E. Bit-sum update unit
In Fig. 7 , the bit-sum update unit is shown. When processing of a check node group starts, the bit-sums are loaded in the shift registers with a delay equal to the current node degree, and thus equal to the delay of the CFUs. Then, when the bit-sum differences from the CFUs start to arrive, they are added to the old bit-sums. The sum is truncated and sent to the output to be written back to the bit-sum memories. When several CFUs have updates to the same bit-sum, the updated bit-sum is reloaded in the shift register to replace the obsolete value. 
F. Memories
The bit-sums are organized into Q memory banks with data wordlengths of w q bits. Each memory l contains the bit-sums of the variable nodes v k where k = l mod Q. The min-sums are organized into Q memory banks with data wordlengths of w e + 1 + 2w r bits, which holds a w e -bit edge index, 1-bit parity, and two w r -bit magnitudes. Each memory l contains the min-sums of the check nodes c k where k = l mod Q.
1
IV. RESULTS
The reference architecture and the proposed architecture have been synthesized for the rate-1/2 LDPC codes in 802.16e and 802.11n. For the proposed architecture, a lower parallelization factor has been used due to the faster convergence. For all implementations, w q = 8 and w r = 5.

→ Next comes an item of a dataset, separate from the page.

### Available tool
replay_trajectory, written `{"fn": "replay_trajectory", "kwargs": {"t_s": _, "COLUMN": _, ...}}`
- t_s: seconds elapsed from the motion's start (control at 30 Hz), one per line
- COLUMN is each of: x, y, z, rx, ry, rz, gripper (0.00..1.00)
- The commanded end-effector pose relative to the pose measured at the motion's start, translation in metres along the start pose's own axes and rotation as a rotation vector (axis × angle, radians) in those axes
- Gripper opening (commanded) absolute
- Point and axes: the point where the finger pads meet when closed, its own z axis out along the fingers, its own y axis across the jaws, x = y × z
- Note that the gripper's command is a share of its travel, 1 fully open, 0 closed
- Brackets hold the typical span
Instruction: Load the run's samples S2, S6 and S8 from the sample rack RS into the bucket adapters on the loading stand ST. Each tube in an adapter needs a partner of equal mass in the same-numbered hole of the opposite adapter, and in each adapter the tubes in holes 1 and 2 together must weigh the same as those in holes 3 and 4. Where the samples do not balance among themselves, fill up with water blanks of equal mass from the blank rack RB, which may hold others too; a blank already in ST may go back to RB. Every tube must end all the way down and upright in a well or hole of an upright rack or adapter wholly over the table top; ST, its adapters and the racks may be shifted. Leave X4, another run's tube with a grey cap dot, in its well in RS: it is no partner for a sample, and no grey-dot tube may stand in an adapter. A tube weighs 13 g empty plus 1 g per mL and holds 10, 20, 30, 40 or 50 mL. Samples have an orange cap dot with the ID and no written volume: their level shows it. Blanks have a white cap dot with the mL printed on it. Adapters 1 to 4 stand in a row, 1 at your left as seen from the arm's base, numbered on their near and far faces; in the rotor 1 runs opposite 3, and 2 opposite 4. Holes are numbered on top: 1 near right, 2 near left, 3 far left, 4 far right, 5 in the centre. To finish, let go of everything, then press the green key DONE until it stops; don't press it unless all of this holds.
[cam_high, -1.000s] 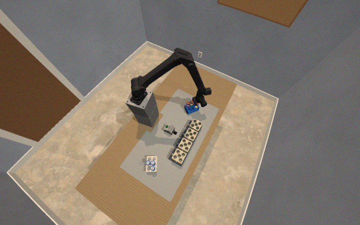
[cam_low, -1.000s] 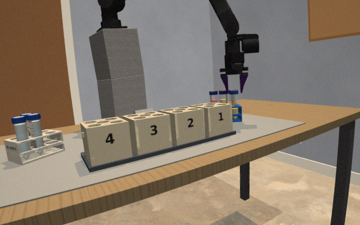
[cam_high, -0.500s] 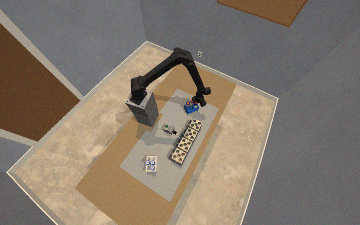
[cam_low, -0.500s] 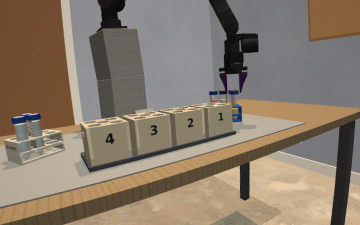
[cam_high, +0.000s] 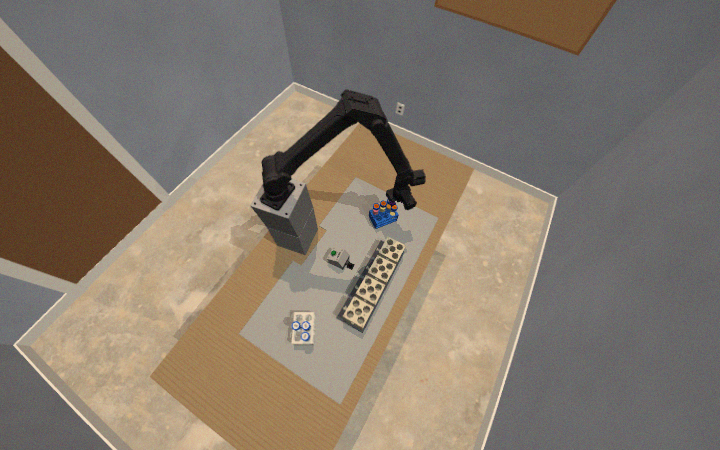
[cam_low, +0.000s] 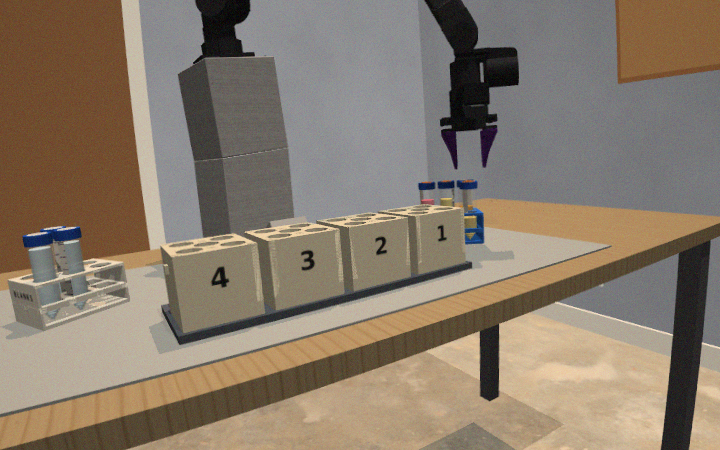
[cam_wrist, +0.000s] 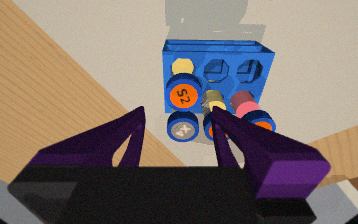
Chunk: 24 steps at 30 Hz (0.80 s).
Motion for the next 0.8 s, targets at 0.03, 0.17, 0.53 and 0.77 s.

A. Maximum check node degrees
When check node merging is used, the check node degrees increase with increased punctured rate, and the maximum check node degree supported by the decoder affects the length of the register chain in the bit-sum update unit. Therefore a limit must be set based on the degree distributions of the check node merged matrices. Figure 8 shows the maximum check node degrees as a function of the punctured rate for the rate-1/2 codes of the 802.16e and 802.11n standards. C = 32 and C = 44 have been chosen for 802.16e and 802.11n, respectively, in order to handle rates between 0.5 and 0.85.
B. Decoding throughput
As the complexity of the code is reduced when checks are merged, the number of clock cycles per iteration is reduced as the punctured rate increases. Further, as seen in Fig. 2(b) , the check-merging algorithm converges in fewer iterations than the standard sum-product algorithm. In Fig. 9 , for each SNR a punctured rate has been chosen that results in a target BLER of 10 −3 . Then, the throughputs of the decoders have been determined considering the average number of iterations required at that SNR and rate. For higher SNR, higher rates can be used, and the benefit of the check-merging decoder is seen as a significant throughput increase.
C. Synthesis results
The reference decoder [6] and the proposed check merging decoder have been synthesized for an Altera Cyclone II EP2C70 FPGA for a clock frequency of 100 MHz. Mentor Precision was used for the synthesis, and the results are shown in Table I for 802.16e and 802.11n. The C values for the reference decoders were set to the maximum check node degrees of the rate-1/2 codes in the respective standards. Due to the smaller parallelization factors of the check-merging decoders, the logic utilization is reduced. However, increased check node degrees require longer FIFOs in the bit-sum update unit, increasing the register complexity.
V. CONCLUSIONS
In this paper, an architecture for decoding of rate-compatible QC-LDPC codes using the min-sum algorithm was presented. The decoder uses check node merging to reduce the convergence time of the algorithm. The check-merging algorithm was evaluated for QC-LDPC codes from the IEEE 802.16e and 802.11n standards, and the architecture was implemented in an Altera Cyclone II EP2C70 FPGA. Reduced convergence time allows the check-merging algorithm to be implemented with a lower parallelization factor, thereby reducing the implementation complexity.